There were accusations of conflicts of interest, lawsuits were threatened, some tenants demanded the whole Board be ousted for making such a momentous decision without putting it to a building-wide vote. When it was finally voted on, the conservationists won in a landslide, and two of the Board members were replaced.

The warring factions are usually divided along generational lines. The younger, more recently arrived tenants have made a great deal of money in a very short time. A few years ago, these people wouldn’t even have considered living anywhere east of Lexington, but everyone was getting so rich in the late 90s that there just weren’t enough available apartments on Park and Fifth. So, forced to settle for a less prestigious address, these people are compensating by turning their new homes into palaces. They are the ones who are leading the charge for the new lobby. They also want to expand the gym and hire a concierge.

The older people in the building, who have made less money over a much longer period of time, are offended by the brashness of their new neighbors and do not see the need for such frills. Another frequent complaint of the old guard is the noise and dust from the constant construction going on in the ever expanding apartments of the inconsiderate newcomers. The Sterns in 14A will soon be the Sterns of 14A and 14B. Mr. Stabile in 17C has bought 18B and 18C and is going to convert the three apartments into a giant duplex. The older tenants were outraged that the Board approved the plan. When bitching to me in the elevator about Mr. Stabile and his ilk, 17A compared them to another group of notorious land grabbers.

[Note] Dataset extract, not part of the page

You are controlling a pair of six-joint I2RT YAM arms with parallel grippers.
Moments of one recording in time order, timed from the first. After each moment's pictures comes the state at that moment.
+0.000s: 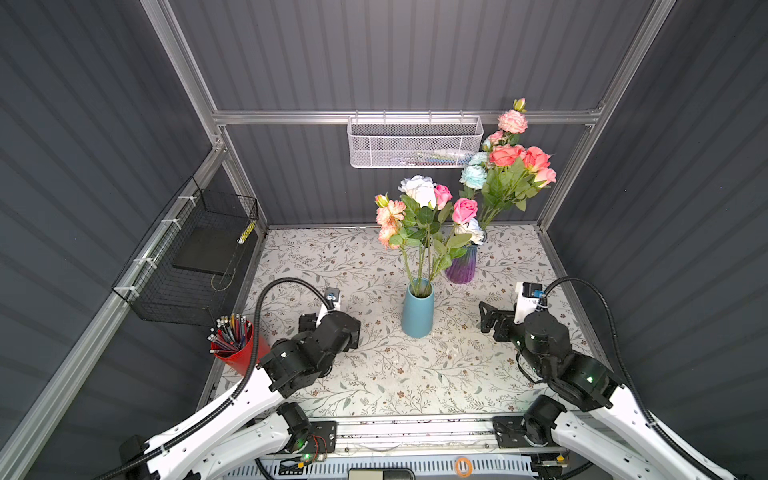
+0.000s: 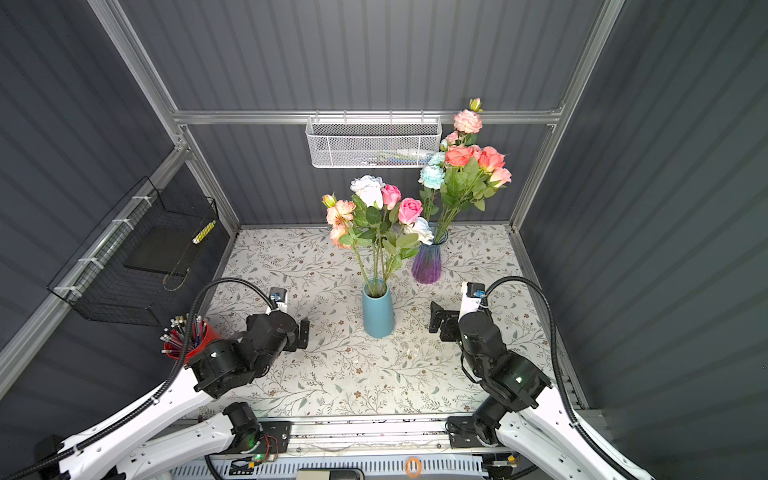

Now, comparisons to the Nazis are definitely overblown and in bad taste. And yet, I can’t help thinking that these ultra-rich young tenants share a certain hyper-developed sense of entitlement common to conquerors throughout history. That they peacefully satisfy their lust for Lebensraum by buying out the guy next door and knocking down a few walls rather than by invading Poland is–as far as their bitter, envious neighbors are concerned–a distinction of little significance.